WORK ITEM: Look through the data below and show every line that includes "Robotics".

MATERIAL FOR THIS EXERCISE:

· · · · · · ·

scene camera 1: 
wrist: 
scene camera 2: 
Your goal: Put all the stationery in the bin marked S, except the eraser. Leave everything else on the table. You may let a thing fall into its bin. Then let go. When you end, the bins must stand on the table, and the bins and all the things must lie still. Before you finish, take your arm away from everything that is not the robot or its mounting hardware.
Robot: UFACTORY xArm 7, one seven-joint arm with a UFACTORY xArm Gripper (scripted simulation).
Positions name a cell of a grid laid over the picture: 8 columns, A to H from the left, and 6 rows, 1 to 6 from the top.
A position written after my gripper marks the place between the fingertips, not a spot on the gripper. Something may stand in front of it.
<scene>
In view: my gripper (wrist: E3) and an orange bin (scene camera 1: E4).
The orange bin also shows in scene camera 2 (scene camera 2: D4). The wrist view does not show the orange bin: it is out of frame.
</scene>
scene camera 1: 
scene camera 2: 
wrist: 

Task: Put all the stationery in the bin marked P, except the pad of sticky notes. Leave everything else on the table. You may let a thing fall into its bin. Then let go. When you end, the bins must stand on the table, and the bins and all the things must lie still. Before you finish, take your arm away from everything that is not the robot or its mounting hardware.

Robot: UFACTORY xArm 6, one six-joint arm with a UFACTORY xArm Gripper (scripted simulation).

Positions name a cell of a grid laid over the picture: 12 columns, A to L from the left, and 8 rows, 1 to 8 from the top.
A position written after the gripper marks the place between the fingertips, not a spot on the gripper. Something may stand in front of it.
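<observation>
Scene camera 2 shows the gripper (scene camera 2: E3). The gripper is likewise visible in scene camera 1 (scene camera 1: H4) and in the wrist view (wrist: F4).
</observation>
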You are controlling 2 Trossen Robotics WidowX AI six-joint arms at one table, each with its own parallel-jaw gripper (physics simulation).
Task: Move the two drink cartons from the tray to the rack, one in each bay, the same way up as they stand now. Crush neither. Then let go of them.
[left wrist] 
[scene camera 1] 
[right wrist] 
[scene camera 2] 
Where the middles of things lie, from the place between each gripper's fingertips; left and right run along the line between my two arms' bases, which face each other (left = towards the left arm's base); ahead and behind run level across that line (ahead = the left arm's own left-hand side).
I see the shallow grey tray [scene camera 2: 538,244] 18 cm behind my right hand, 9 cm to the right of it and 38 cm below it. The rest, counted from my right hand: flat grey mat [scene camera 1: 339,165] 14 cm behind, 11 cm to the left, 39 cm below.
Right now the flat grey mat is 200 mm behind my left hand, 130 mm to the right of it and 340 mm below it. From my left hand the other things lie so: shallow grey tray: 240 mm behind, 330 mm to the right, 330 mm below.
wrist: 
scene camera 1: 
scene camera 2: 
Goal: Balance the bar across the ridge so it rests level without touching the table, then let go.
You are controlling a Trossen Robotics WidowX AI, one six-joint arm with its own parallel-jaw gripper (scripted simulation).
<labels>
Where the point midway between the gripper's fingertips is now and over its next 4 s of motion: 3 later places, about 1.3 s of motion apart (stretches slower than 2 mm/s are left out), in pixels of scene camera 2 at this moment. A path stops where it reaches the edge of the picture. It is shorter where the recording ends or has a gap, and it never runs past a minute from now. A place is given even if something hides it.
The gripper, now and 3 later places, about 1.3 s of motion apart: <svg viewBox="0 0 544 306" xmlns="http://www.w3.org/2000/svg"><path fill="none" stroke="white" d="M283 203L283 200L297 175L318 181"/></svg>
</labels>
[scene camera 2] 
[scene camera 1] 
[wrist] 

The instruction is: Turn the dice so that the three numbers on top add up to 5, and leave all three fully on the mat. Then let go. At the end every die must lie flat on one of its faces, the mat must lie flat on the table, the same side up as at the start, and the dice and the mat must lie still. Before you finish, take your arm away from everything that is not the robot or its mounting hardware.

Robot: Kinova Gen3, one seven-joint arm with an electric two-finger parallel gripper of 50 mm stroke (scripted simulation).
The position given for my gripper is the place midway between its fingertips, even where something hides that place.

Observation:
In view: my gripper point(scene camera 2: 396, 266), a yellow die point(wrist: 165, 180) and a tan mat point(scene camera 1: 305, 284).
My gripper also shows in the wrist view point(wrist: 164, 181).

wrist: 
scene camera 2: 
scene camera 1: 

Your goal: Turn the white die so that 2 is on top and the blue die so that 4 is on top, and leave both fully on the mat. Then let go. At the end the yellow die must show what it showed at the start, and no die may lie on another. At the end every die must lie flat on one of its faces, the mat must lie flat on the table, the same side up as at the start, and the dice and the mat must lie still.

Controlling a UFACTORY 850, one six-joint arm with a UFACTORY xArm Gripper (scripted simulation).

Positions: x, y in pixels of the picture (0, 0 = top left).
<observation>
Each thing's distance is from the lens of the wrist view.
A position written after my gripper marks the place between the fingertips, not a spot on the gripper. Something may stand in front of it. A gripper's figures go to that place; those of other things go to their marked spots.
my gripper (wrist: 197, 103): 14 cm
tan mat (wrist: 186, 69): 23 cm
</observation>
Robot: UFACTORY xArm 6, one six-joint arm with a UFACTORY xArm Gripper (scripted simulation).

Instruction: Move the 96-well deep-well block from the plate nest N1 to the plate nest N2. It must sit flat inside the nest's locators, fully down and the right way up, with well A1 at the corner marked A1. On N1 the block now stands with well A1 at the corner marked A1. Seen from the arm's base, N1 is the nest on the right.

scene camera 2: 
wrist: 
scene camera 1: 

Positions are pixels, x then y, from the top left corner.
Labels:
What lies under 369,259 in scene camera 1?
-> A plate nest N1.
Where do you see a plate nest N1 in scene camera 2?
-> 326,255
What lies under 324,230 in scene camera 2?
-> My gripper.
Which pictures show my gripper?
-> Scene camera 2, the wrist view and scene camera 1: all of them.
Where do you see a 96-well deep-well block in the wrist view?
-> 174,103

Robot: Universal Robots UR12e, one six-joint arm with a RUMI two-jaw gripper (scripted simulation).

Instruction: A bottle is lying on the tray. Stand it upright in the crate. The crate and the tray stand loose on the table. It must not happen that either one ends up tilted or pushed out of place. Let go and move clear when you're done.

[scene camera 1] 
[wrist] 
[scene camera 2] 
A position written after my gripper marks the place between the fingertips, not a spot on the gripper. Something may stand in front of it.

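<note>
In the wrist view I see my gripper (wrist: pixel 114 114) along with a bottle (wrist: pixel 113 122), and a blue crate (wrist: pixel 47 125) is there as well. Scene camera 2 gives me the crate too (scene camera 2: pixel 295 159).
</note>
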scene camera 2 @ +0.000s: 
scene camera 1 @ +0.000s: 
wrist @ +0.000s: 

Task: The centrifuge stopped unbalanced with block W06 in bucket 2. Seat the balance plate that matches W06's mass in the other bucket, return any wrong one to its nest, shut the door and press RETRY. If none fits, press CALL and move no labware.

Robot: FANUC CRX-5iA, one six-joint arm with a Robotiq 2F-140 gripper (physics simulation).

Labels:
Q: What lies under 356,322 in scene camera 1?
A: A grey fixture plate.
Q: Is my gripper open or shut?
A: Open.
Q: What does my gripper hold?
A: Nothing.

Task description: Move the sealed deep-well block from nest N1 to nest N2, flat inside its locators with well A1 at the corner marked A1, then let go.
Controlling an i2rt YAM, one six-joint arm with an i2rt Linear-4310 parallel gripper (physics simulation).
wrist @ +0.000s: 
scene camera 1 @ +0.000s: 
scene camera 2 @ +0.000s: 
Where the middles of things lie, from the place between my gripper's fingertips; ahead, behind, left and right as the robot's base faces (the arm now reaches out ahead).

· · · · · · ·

ANSWER BOX:
You are controlling 2 Trossen Robotics WidowX AI six-joint arms at one table, each with its own parallel-jaw gripper (physics simulation).
You are controlling a Trossen Robotics WidowX AI, one six-joint arm with its own parallel-jaw gripper (scripted simulation).

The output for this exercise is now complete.